- [YOUR ASSIGNMENT]: Since only the total matters, count the lines of these entries containing the word "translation" and write that total alone.

[Saved entries]
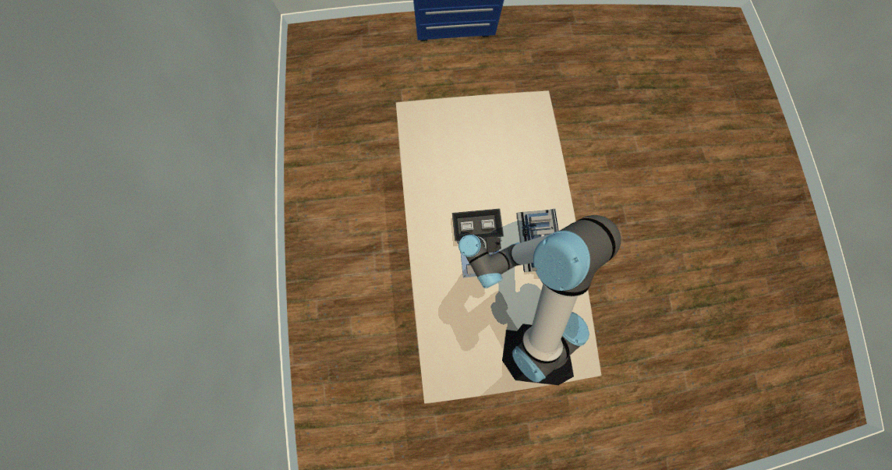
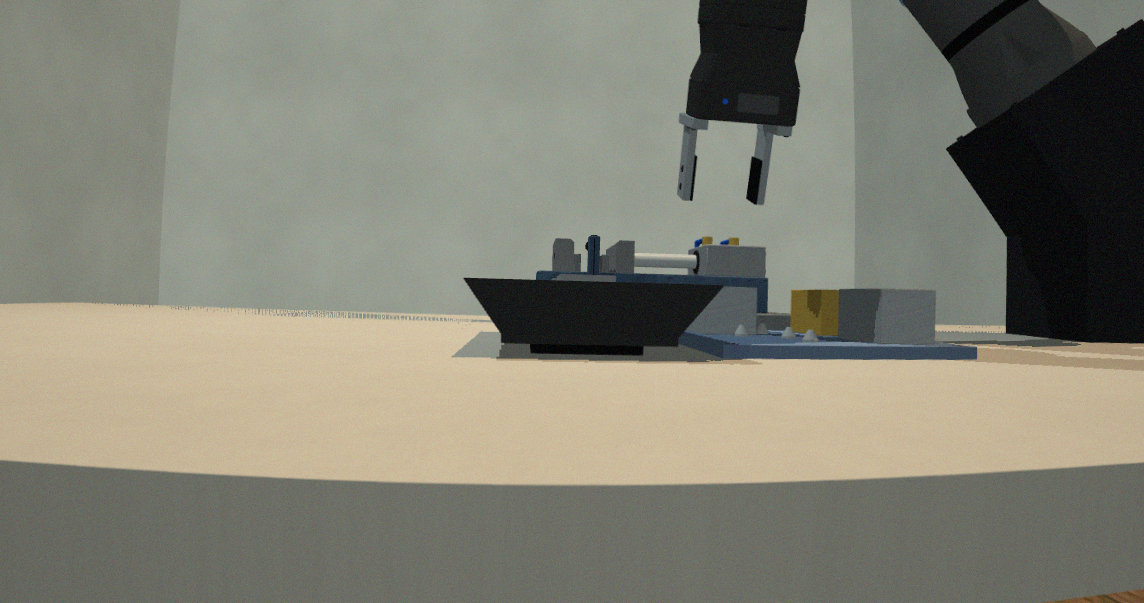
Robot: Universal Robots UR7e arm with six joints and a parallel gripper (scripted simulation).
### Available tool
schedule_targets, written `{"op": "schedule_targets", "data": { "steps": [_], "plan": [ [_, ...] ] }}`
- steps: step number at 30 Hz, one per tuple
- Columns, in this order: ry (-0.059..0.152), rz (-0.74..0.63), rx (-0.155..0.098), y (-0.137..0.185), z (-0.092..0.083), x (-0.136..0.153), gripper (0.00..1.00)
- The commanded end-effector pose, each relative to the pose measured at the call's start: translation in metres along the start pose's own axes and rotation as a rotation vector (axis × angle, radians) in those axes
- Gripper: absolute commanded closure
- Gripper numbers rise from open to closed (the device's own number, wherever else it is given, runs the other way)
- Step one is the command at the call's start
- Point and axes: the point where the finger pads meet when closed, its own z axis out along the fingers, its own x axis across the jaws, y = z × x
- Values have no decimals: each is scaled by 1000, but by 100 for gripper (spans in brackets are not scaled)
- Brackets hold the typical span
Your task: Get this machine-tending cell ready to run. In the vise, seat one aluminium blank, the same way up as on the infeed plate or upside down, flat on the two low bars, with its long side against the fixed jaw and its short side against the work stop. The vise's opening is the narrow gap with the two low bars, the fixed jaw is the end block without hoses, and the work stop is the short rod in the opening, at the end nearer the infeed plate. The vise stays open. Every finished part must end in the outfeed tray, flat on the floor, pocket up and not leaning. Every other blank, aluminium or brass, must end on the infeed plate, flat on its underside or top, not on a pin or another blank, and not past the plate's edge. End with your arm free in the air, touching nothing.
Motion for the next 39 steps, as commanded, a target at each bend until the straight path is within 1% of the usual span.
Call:
{"op": "schedule_targets", "data": {
  "steps": [1, 3, 5, 9, 14, 19, 26, 27, 39],
  "plan": [
    [9, -2, 4, -11, -29, 2, 0],
    [7, 0, 3, -13, -37, 0, 0],
    [7, 0, 3, -13, -37, 0, 0],
    [5, 2, 2, -18, -50, -1, 0],
    [5, 2, 2, -22, -62, -1, 0],
    [5, 2, 2, -24, -67, -1, 0],
    [7, 2, 3, -24, -67, -1, 0],
    [7, 2, 3, -25, -67, -1, 100],
    [8, 1, 4, -24, -66, 0, 100]
  ]
}}
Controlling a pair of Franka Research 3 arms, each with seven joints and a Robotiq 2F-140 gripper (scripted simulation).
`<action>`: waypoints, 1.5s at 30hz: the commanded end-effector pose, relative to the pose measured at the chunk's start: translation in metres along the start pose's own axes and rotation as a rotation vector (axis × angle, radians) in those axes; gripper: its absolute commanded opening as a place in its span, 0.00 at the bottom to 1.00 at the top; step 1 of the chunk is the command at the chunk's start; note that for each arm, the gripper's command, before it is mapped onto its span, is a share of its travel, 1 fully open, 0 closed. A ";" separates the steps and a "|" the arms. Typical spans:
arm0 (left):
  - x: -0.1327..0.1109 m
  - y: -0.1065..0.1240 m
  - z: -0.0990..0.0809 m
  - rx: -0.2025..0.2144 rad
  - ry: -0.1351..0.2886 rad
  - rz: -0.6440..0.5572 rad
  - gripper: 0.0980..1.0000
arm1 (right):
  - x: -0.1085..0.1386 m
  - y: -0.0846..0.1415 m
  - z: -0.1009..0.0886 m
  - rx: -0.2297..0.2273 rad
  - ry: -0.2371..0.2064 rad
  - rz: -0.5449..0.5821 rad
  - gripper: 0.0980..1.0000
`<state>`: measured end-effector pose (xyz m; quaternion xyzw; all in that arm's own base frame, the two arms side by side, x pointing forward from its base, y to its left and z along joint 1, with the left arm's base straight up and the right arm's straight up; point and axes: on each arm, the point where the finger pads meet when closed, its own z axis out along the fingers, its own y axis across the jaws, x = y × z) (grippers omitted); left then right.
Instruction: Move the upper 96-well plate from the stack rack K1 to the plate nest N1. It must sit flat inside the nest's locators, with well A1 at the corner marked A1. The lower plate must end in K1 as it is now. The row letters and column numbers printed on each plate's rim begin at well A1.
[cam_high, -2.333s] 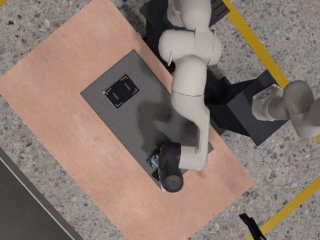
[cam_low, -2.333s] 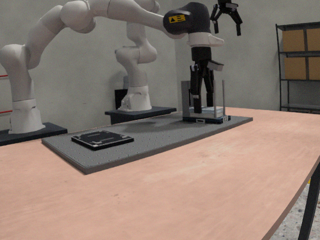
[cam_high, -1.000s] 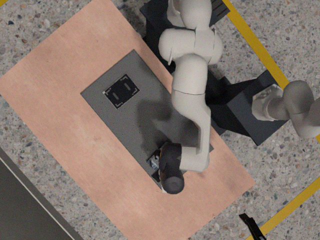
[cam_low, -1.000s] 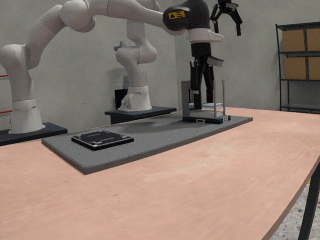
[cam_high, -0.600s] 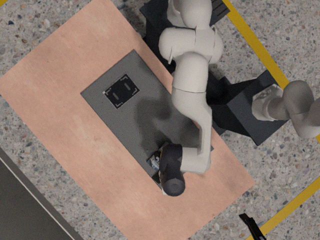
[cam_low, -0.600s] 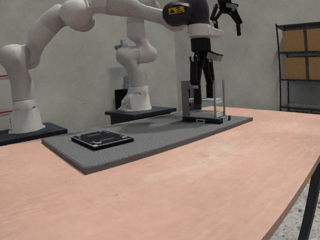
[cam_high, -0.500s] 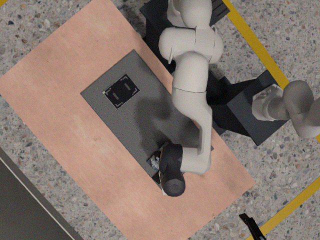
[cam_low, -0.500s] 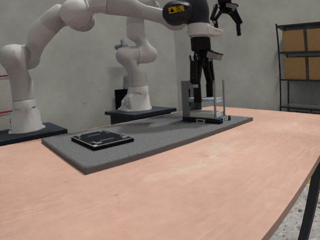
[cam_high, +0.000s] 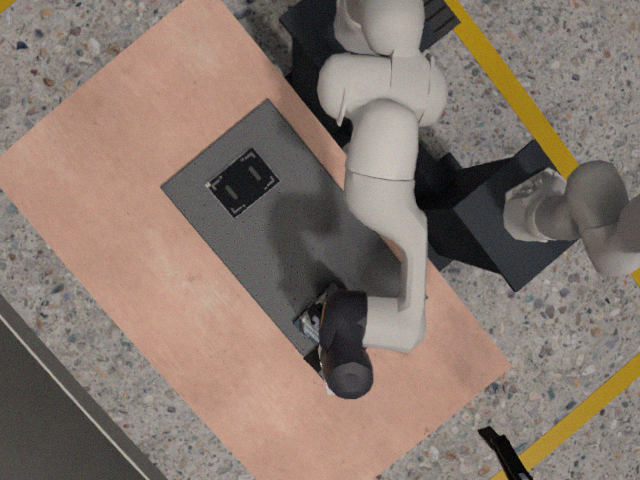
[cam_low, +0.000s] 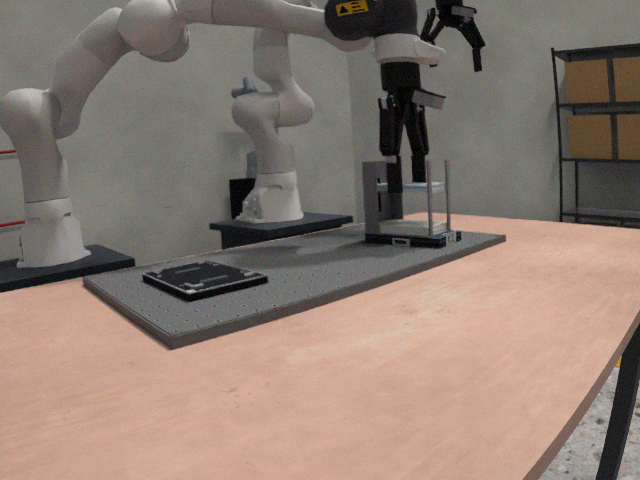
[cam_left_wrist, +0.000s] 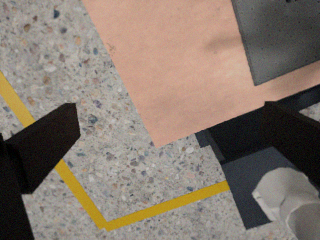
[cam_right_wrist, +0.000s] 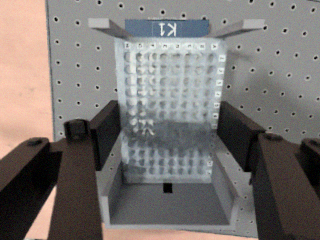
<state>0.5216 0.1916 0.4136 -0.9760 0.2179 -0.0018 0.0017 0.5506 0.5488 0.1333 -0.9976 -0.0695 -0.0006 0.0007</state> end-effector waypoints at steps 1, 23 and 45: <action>0.000 0.002 0.001 -0.004 -0.003 -0.003 1.00 | -0.001 0.001 -0.007 -0.001 -0.001 0.004 0.00; 0.000 0.002 0.001 -0.004 -0.003 -0.003 1.00 | 0.000 0.001 -0.040 -0.001 -0.001 0.004 0.00; 0.000 0.002 0.001 -0.004 -0.003 -0.003 1.00 | 0.000 0.001 -0.073 -0.001 -0.001 0.004 0.00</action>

- [OUTPUT BELOW]: 2